WHAT TO PRODUCE >>
Reproduce the listing below word for word and exclude any picture.

=== EXTRACTED INFORMATION ===

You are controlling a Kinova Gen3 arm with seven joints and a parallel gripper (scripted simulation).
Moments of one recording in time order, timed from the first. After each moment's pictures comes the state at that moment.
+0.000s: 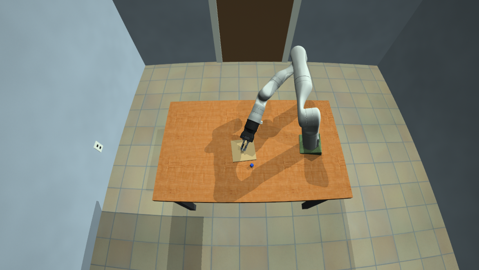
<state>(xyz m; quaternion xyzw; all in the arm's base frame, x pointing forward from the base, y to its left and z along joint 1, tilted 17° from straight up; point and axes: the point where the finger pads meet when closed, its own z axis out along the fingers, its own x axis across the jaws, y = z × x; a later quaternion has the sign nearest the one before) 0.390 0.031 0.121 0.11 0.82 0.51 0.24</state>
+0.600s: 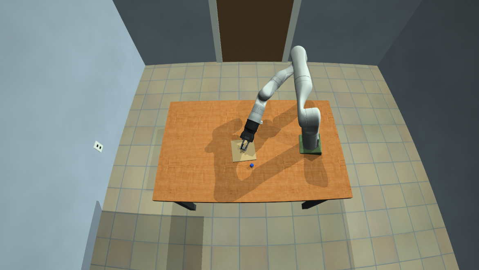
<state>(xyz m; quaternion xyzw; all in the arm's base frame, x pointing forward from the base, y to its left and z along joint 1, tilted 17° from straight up) 0.390 0.031 0.121 0.11 0.82 0.51 0.24</state>
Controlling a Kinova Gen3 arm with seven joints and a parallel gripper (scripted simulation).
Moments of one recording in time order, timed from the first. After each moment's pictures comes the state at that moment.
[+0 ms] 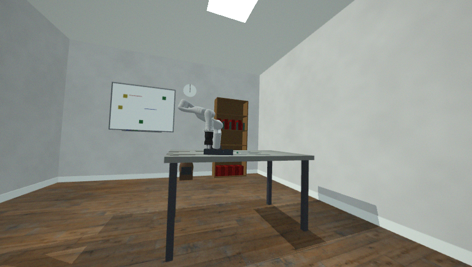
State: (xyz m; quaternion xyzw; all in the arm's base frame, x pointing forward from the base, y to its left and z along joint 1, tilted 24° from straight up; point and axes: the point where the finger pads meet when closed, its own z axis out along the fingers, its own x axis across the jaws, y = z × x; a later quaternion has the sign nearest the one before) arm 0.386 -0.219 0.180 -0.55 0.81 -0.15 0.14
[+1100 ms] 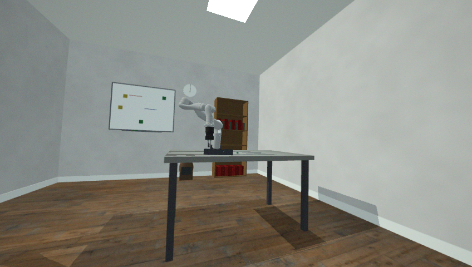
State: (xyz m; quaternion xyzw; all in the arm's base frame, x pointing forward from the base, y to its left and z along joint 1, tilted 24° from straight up) arm 0.371 -0.209 0.221 -0.55 0.81 -0.15 0.14
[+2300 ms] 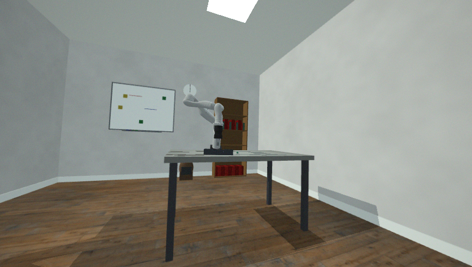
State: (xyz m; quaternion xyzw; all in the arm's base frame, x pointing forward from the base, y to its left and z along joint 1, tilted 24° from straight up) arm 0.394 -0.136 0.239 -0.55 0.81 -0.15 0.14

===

OUTPUT FOR THIS TASK >>
You are controlling a Kinova Gen3 arm with seven joints and a parallel gripper (scripted simulation).
Moments of one recording in time order, timed from the first. After each moment's pictures comes the state at that moment.
+0.000s: 
<state>(xyz m; quaternion xyzw; all in the arm's base frame, x pointing forward from the base, y to its left and z along joint 1, tilted 17° from straight up; point and axes: the point where the finger pads meet when closed, its own z axis out along the fingers, its own x axis across the jaws, y = z × x; a later quaternion has the sign nearest the one before) 0.390 0.031 0.121 0.11 0.82 0.51 0.24</state>
+0.600s: 
<state>(xyz m; quaternion xyzw; all in the arm's base frame, x pointing forward from the base, y to its left and z along joint 1, tilted 17° from straight up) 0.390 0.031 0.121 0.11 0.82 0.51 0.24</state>
Controlling a Kinova Gen3 arm with seven joints and a parallel gripper (scripted simulation).
Moments of one recording in time order, timed from the first. After each moment's pictures comes the state at that moment.
[+0 ms] 
State: (xyz m; quaternion xyzw; all in the arm's base frame, x pointing forward from the base, y to its left and z along joint 1, tilted 24° from straight up; point and axes: the point where the finger pads meet when closed, its own z axis out along the fingers, its own x axis across the jaws, y = z × x; a later quaternion has the sign nearest the one before) arm 0.386 -0.219 0.180 -0.55 0.81 -0.15 0.14
[+1100 ms] 
State: (xyz m; quaternion xyzw; all in the arm's base frame, x pointing forward from the base, y to its left and z along joint 1, tilted 24° from straight up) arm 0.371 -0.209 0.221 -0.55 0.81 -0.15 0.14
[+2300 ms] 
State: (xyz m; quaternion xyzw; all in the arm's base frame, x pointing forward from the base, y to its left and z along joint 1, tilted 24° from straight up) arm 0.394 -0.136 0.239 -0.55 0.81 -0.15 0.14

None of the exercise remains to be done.